A Burundian Refugee was recently awarded 12 months compensation for a procedurally unfair dismissal. The Cape Town Labour Court granted this relief despite the fact that there was essentially no legal employment contract that could have been entered into between the respective parties. Moreover, the "permanent employment contract" that was entered into was void ab initio (in that in law there was effectively no "contract" to terminate), contra public policy and unlawful.
Although quite controversial in legal jurisprudence terms, the judgment is in line with the precedent set by previous decisions from South African Labour Courts.
What follows is a brief explanation of how the Labour Court in Alain Godefroid Ndikumdavyi v Valkenberg Hospital and others Case No: C970/2010, came to the decision it did, and more importantly, what the judgment means for employees, employers and legal practitioners.

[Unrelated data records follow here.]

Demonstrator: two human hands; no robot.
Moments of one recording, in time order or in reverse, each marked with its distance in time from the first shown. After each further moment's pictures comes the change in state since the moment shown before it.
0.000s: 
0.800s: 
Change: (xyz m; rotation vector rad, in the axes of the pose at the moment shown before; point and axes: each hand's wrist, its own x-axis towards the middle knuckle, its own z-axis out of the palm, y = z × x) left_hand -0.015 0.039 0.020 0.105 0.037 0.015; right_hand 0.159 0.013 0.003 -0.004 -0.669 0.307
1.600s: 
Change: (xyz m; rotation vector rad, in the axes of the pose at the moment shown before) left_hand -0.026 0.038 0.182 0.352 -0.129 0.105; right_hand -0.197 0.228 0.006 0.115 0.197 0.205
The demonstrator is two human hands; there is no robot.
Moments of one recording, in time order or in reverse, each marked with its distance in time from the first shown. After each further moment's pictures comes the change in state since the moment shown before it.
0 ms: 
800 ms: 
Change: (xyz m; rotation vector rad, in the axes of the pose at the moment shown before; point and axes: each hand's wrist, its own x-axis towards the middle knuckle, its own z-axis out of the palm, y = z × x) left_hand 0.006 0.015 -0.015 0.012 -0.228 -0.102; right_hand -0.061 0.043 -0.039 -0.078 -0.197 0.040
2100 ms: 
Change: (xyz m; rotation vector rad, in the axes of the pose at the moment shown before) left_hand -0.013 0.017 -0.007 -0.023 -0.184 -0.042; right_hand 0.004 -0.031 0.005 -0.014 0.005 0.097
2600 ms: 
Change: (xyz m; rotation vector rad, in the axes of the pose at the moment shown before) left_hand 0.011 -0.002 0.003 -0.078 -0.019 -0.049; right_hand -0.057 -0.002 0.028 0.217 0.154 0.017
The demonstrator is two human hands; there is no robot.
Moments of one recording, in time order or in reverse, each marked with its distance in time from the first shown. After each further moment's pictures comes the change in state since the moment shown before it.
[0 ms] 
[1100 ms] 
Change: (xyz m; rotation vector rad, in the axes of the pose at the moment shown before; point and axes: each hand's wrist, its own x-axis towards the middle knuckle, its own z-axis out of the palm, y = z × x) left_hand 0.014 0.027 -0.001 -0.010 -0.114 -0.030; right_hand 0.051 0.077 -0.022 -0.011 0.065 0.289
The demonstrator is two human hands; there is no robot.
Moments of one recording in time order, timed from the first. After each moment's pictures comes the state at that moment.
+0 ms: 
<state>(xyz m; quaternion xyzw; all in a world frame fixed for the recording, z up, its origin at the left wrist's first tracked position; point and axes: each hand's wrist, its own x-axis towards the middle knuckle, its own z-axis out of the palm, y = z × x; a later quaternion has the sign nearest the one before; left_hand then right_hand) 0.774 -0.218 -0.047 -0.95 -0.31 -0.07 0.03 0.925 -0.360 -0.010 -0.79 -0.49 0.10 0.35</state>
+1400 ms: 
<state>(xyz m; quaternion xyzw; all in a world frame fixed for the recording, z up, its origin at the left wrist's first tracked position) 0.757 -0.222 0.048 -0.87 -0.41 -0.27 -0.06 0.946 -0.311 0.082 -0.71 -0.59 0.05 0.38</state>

Alain Godefroid Ndikundavyi (the employee) received an annual practising certificate after he obtained a nursing degree from the University of Cape Town. Later, after a written job application, he was erroneously offered a permanent position by Valkenberg Hospital despite the fact that it was 1 July 2010 and he was legally only entitled to practice for a further six months. After 19 days and an admitted "administrative error", his employment offer was withdrawn and he was effectively suspended pending his acquisition of the necessary temporary approval.
The question must then be asked, how does the Court grant 12 months compensation in the face of principles such as void ab initio, contra public policy and good morals, unlawful and s10 of the Public Service Act? It did so because the objects of the Labour Relations Act, No 66 of 1995 (LRA) and the protection afforded by the Constitution, take precedence over these other legal principles.
The Court said that South African jurisprudence favours vulnerable groups. It quoted from various judgments such as Discovery Health Limited v CCMA and others (2008) 7 BLLR 633 (LC), which said that the definition of employee is not rooted in a contract of employment and even in the event of a violation of statute (Immigration Act, No 13 of 2002) an employee's status would not be affected. The Court also came to its decision based on South Africa’s international obligations and the formal status of refugees.
The Court also referred to Kylie v CCMA (2010) 7 BLLR 705 (LAC), a case in which the criminalisation of prostitution and an employment relationship that was void for illegality was not enough to prevent the courts from awarding compensation for unfair labour practices. When referring to Kylie, the Court said "our law is not wholly inflexible in its refusal to relax the rule which deems contracts void when their conclusion, performance or object is expressly or impliedly prohibited by legislation or is contrary to good morals of public policy."
There seem to be no limits when it comes to the protection afforded by the Constitution through the LRA. When referring to its role in this regard the Court said that it would be "vigilant" in ensuring that this protection is afforded to vulnerable groups.
Whether the employment contract is void ab initio, impossible (such as the present example), contra good morals and public policy, with an illegal immigrant with no valid work permit (Southern Sun Hotel Interests (Pty) Ltd v CCMA (C255/09; C362/09)  ZALCCT 14 (21 June 2011)) or in the most extreme case involves a sex worker, the vulnerable group "employees" above are afforded equal protection under the Constitution. Employers need to be cautious and not cut corners to avoid a substantial compensation award.
What does the judgment teach us? The theoretical legal argument that there existed no contract in law to terminate (void ab initio) was rejected by the Court on a reading of s186 (1) (a), which gives expression to the objects of the LRA. It also applied the rationale of Ngcobo J in Chirwa v Transnet 2008 (4) SA 367 (CC), who states that the objects of the LRA are not merely textual aids and any interpretation (such as whether an employment relationship exists) must be one which advances these primary objects. The objects of the LRA and s23 of Constitution are insurmountable in the face of any other conflicting legal principles.
How does the Court justify awarding relief in such unlawful situations? The Court quoted from Kylie and stated that compensation is treated as solatium for the loss of an employee’s right to fair procedure (Johnson & Johnson (Pty) Ltd v CWIU (1999) 20 ILJ 89 (LAC)) and is therefore independent of the loss of illegal employment or where the services are classified as illegal. It only seems logical that if an illegal sex worker was protected under the LRA, a lawful refugee who was a nurse in South Africa helping the public would also receive similar protection.
The Court could and would have done much more if it had been given the opportunity. It reminds the parties (and legal practitioners) that it is bound by the principle that pleadings contain the basis upon which the Court is to exercise its competency. Accordingly, it could not rule on the substantive fairness of the dismissal or make a finding on Section 10 of the Public Services Act.
The employer could have mitigated its loss extensively. It should have been privy to judgments such as those described above. If it had merely afforded the employee an opportunity to be heard it would probably have avoided a 12 months compensation award. Having a keen understanding of the basic underlying legal principles was the key to this matter.